-------- Data shown --------

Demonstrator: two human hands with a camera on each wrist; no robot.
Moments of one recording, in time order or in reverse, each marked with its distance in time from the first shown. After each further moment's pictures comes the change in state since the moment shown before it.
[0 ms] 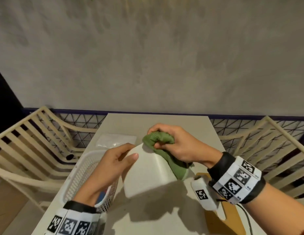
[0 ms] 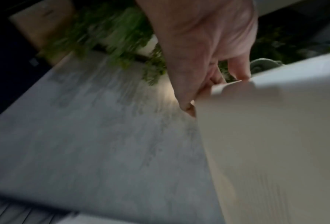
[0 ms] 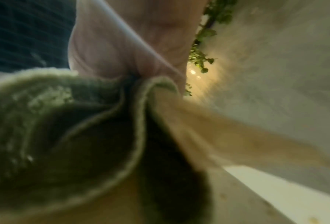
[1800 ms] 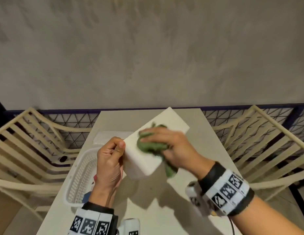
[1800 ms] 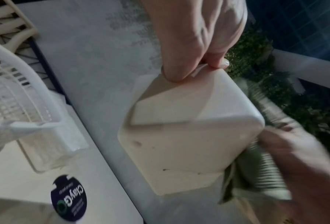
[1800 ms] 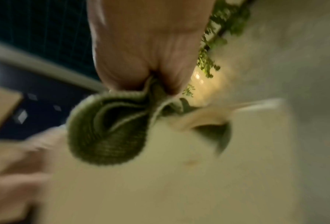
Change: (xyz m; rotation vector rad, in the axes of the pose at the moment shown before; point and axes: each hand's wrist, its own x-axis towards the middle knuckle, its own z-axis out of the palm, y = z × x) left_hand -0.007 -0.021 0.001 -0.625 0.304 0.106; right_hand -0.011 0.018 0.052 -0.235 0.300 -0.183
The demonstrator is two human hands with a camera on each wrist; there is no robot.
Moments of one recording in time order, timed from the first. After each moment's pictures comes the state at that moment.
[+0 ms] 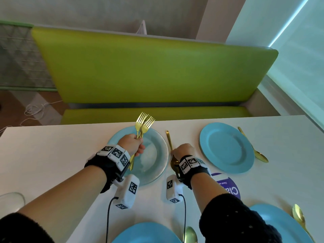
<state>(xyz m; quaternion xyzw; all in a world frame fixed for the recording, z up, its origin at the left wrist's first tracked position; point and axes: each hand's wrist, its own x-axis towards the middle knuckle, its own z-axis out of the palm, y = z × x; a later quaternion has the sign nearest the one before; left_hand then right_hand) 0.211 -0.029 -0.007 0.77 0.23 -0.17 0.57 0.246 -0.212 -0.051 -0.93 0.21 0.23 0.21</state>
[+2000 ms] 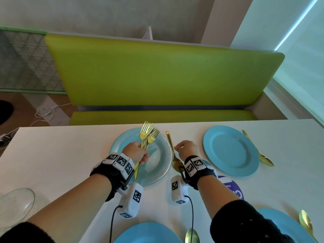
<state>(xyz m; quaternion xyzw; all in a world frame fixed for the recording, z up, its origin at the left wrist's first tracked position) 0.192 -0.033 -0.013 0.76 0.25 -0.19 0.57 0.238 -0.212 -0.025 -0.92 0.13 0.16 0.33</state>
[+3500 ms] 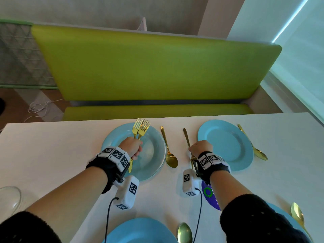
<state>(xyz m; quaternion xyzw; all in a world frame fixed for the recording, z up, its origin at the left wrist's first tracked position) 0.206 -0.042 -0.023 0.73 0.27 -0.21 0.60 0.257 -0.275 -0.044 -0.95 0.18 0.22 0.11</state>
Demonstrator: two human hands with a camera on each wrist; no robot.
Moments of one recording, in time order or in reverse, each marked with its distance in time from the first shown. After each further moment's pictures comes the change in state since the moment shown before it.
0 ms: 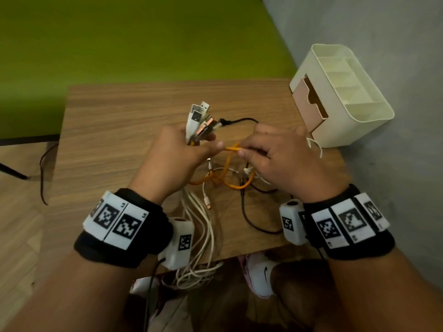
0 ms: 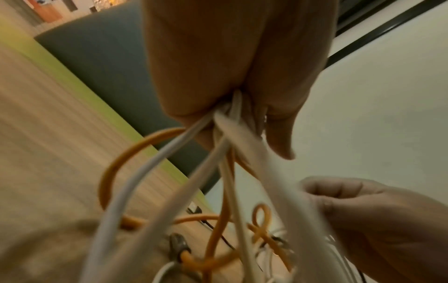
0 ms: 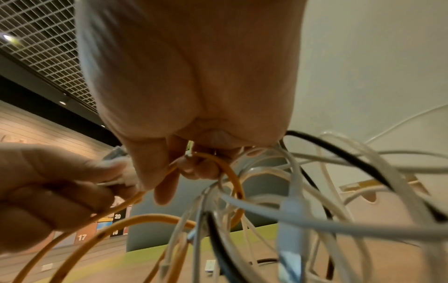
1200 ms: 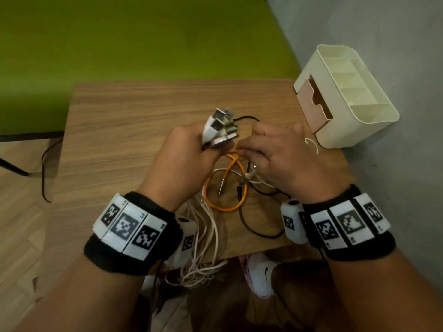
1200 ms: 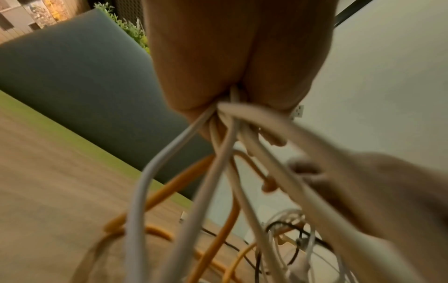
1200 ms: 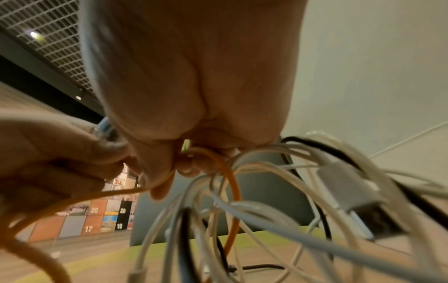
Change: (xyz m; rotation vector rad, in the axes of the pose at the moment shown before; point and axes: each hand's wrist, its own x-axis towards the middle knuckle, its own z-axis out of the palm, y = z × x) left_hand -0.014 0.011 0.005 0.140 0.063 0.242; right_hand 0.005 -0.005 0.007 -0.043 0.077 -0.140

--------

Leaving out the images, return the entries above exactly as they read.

Demonstrator: two human hands with a camera on each wrist; no robot.
Moments of one recording, in time order or in reverse, each marked with its distance in time from the first shown. After each further moment's pictures comes the change in state since the moment shown before it.
[0 ms] 
[0 ms] 
[0 ms] 
[1800 ms] 
[1800 ms] 
[1800 ms] 
Change: (xyz m; rotation vector rad, in the axes of the pose at the moment shown before; point and axes: each hand's wrist, its own x-axis towards the middle knuckle, its own z-axis out of the palm, y = z × x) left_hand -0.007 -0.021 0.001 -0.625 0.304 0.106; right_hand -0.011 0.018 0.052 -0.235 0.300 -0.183
The demonstrator is two human hands with a camera on each wrist; there is no robot.
Moments of one recording in time order, timed from the first. After each moment's pictures comes the state at that moment.
[+0 ms] 
<state>(xyz m; quaternion xyzw; all in a world frame fixed for the recording, z up, its origin at the left wrist's first tracked position; point and axes: each hand's wrist, its own x-axis towards the middle knuckle, its own z-axis out of the palm, y = z × x; a later quaternion has the sign nearest the one before; left_hand then right_hand) 0.211 -0.029 -0.007 0.77 0.23 -0.17 0.57 0.246 -0.212 -0.051 -0.93 0.21 0.23 0.21</state>
[+2000 ms] 
<state>(xyz m; quaternion xyzw; all in a world frame fixed for the recording, z up, its origin at the left wrist's first tracked position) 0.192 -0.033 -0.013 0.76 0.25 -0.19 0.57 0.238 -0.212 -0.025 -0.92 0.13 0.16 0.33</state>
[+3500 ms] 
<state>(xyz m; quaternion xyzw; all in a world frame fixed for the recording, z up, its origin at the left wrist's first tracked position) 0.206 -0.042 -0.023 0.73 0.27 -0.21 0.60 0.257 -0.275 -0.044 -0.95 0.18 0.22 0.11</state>
Demonstrator: two human hands with a camera on each wrist; no robot.
Moments of one recording, in time order or in reverse, each marked with its distance in time from the first shown. After each further moment's pictures comes the change in state since the moment shown before it.
0 ms: 
0 ms: 
0 ms: 
1200 ms: 
1200 ms: 
1200 ms: 
Change: (xyz m; rotation vector rad, in the axes of the pose at the moment shown before; point and axes: each hand's wrist, its own x-axis towards the middle knuckle, its own z-axis out of the palm, y = z × x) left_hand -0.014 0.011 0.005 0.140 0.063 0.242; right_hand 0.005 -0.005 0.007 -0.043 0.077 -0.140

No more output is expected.